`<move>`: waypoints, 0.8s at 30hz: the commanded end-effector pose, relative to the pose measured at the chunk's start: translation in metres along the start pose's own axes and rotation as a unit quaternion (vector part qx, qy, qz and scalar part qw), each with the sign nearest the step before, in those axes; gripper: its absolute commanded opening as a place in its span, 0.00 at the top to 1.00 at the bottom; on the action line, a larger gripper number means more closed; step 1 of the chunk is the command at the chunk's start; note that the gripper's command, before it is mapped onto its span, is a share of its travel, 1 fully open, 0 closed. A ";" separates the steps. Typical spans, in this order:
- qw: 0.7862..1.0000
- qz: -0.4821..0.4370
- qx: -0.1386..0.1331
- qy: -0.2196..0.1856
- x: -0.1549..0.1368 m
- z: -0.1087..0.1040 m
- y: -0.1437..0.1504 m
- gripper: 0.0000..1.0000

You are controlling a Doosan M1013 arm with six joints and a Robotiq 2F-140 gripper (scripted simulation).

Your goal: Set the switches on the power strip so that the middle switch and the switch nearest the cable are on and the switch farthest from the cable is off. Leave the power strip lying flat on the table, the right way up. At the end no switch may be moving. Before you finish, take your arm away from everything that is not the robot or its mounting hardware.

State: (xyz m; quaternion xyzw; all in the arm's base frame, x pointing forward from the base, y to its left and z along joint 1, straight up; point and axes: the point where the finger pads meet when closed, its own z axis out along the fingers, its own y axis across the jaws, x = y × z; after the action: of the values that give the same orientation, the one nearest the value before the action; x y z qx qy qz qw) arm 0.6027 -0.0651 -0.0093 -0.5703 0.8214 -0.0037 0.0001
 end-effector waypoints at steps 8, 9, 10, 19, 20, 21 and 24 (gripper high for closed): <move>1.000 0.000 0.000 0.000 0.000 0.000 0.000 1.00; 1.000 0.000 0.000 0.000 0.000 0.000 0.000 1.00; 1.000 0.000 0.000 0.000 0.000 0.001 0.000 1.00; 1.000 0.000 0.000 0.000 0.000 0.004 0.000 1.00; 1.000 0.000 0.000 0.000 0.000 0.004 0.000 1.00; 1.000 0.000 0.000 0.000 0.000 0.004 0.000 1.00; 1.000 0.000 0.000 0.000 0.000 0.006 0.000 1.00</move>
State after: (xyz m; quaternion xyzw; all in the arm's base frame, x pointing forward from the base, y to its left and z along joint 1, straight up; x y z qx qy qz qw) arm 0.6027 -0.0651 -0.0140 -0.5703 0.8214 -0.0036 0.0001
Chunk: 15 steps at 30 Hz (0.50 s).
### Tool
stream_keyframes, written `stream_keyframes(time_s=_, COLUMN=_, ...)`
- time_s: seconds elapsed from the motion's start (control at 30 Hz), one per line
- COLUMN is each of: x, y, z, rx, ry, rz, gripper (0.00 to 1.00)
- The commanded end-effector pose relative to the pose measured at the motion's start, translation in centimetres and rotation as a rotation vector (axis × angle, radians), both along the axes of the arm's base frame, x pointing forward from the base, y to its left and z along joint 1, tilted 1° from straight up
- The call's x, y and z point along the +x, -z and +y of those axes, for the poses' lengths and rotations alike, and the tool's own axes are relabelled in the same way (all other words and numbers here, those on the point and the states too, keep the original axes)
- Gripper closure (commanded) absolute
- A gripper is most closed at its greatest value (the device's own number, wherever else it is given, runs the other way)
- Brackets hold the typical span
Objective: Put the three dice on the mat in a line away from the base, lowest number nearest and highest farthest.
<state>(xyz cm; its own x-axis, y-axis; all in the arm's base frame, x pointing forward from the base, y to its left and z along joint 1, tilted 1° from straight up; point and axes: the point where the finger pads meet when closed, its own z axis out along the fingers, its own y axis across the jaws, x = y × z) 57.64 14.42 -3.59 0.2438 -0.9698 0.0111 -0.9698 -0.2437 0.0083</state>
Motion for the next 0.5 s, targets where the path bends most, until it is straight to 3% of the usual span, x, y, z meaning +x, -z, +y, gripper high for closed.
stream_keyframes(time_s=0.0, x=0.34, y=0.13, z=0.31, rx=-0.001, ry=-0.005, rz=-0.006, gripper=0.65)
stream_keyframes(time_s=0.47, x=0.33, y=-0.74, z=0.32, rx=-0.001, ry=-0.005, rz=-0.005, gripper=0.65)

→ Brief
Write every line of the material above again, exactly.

→ Task answer
`<move>`: waypoints, 0.8s at 30hz: the commanded end-effector pose, relative to the pose measured at the chunk's start: translation in metres along the start pose's own axes and rotation as a unit quaternion (vector part qx, qy, qz and scalar part qw), each with the sign nearest the step before, in those axes; gripper: its absolute commanded opening as a place in its span, 0.00 at the top to 1.00 at the bottom; on the action line, a larger gripper number means more closed; step 1 of the chunk is the command at the chunk's start; note that the gripper's command, before it is mapped onto its span, is a share of its travel, 1 fully open, 0 closed. A ";" separates the steps. Typical spans, in this order:
- qw: 0.7862..1.0000
- qz: -0.4821..0.4370
- qx: -0.1386..0.1331
- qy: -0.2196..0.1856
- x: -0.1549..0.1368 m
- z: -0.1087..0.1040 m
- y: -0.1437..0.1504 m
- gripper: 0.0000..1.0000

You are controlling a Doosan M1013 arm with six joints and a Robotiq 2F-140 gripper (scripted simulation).

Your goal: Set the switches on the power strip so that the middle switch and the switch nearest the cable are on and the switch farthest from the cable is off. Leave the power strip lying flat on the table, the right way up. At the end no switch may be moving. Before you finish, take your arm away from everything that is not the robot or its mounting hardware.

State: (xyz m; quaternion xyzw; all in the arm's base frame, x pointing forward from the base, y to its left and z along joint 1, straight up; point and axes: the point where the finger pads meet when closed, its own z axis out along the fingers, its own y axis across the jaws, x = y × z; after the action: of the values that give the same orientation, the one nearest the value before the action; x y z qx qy qz qw) arm 0.6027 -0.0651 -0.0093 -0.5703 0.8214 -0.0037 0.0001
 end-effector waypoints at steps 8, 9, 10, 19, 20, 21 and 24 (gripper high for closed): <move>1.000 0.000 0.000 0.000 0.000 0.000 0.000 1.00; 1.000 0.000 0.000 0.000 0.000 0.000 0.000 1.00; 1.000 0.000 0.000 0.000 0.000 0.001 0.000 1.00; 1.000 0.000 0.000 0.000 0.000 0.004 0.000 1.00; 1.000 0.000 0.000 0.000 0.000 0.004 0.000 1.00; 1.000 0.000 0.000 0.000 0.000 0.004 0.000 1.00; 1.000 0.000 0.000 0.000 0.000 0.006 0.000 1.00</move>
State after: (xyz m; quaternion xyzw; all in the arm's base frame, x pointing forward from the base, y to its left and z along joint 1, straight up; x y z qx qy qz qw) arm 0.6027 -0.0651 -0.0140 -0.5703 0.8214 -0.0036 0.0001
Chunk: 15 steps at 30 Hz (0.50 s).
### Tool
stream_keyframes, written `stream_keyframes(time_s=_, COLUMN=_, ...)`
- time_s: seconds elapsed from the motion's start (control at 30 Hz), one per line
- COLUMN is each of: x, y, z, rx, ry, rz, gripper (0.00 to 1.00)
- The commanded end-effector pose relative to the pose measured at the motion's start, translation in centimetres and rotation as a rotation vector (axis × angle, radians), both along the axes of the arm's base frame, x pointing forward from the base, y to its left and z along joint 1, tilted 1° from straight up
- The call's x, y and z point along the +x, -z and +y of those axes, for the poses' lengths and rotations alike, and the tool's own axes are relabelled in the same way (all other words and numbers here, those on the point and the states too, keep the original axes)
- Gripper closure (commanded) absolute
- A gripper is most closed at its greatest value (the device's own number, wherever else it is given, runs the other way)
- Brackets hold the typical span
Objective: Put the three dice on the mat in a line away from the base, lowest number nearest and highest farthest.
<state>(xyz cm; its own x-axis, y-axis; all in the arm's base frame, x pointing forward from the base, y to its left and z along joint 1, tilted 1° from straight up; point and axes: the point where the finger pads meet when closed, its own z axis out along the fingers, its own y axis across the jaws, x = y × z) 57.64 14.42 -3.59 0.2438 -0.9698 0.0111 -0.9698 -0.2437 0.0083</state>
Motion for the next 0.5 s, targets where the path bends most, until it is straight to 3% of the usual span, x, y, z meaning +x, -z, +y, gripper high for closed.
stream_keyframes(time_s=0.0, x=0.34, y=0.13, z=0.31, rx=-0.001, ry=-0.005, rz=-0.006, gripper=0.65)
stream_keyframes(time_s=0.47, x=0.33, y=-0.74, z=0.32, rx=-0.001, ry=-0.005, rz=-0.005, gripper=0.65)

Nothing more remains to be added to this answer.